╭─ DATA EXTRACT

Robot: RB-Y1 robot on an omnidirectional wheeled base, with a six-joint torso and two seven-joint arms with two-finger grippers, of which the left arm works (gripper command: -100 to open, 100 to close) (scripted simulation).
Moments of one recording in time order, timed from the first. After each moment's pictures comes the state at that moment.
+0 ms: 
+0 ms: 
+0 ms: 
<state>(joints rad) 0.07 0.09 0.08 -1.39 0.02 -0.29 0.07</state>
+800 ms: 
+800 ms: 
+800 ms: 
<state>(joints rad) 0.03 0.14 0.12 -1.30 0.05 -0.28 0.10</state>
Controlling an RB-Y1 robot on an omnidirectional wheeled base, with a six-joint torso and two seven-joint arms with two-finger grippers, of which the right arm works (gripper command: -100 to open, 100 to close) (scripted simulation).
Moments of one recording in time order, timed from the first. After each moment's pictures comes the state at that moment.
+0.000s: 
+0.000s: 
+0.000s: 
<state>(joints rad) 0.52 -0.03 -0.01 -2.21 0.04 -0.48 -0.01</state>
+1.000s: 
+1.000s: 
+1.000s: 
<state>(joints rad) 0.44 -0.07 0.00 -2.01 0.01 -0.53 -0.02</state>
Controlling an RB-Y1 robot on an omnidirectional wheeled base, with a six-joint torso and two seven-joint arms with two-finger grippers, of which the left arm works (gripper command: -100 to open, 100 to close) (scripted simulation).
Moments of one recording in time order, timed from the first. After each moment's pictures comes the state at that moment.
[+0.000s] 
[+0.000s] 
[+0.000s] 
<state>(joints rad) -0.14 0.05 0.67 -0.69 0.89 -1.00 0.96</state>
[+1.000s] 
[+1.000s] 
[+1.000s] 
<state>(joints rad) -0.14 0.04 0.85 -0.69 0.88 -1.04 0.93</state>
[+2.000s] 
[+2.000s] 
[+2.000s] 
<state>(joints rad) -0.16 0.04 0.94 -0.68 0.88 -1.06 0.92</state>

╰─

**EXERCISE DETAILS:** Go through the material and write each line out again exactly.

**RESPONSE AREA:**
Robot: RB-Y1 robot on an omnidirectional wheeled base, with a six-joint torso and two seven-joint arms with two-finger grippers, of which the left arm works (gripper command: -100 to open, 100 to close) (scripted simulation).
Moments of one recording in time order, timed from the first. After each moment's pictures comes the state at that moment.
+0 ms: 
+0 ms: 
+0 ms: 
<state>(joints rad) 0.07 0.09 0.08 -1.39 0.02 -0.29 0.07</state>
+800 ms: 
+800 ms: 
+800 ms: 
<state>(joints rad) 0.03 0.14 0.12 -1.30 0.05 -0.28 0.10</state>
Controlling an RB-Y1 robot on an omnidirectional wheeled base, with a six-joint torso and two seven-joint arms with two-finger grippers, of which the right arm works (gripper command: -100 to open, 100 to close) (scripted simulation).
Moments of one recording in time order, timed from the first. After each moment's pictures comes the state at that moment.
+0.000s: 
+0.000s: 
+0.000s: 
<state>(joints rad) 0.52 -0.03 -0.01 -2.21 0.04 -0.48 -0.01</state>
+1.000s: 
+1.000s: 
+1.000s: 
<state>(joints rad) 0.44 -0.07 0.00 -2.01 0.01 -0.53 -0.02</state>
Controlling an RB-Y1 robot on an omnidirectional wheeled base, with a six-joint torso and two seven-joint arms with two-finger grippers, of which the left arm works (gripper command: -100 to open, 100 to close) (scripted simulation).
Moments of one recording in time order, timed from the first. After each moment's pictures comes the state at that moment.
[+0.000s] 
[+0.000s] 
[+0.000s] 
<state>(joints rad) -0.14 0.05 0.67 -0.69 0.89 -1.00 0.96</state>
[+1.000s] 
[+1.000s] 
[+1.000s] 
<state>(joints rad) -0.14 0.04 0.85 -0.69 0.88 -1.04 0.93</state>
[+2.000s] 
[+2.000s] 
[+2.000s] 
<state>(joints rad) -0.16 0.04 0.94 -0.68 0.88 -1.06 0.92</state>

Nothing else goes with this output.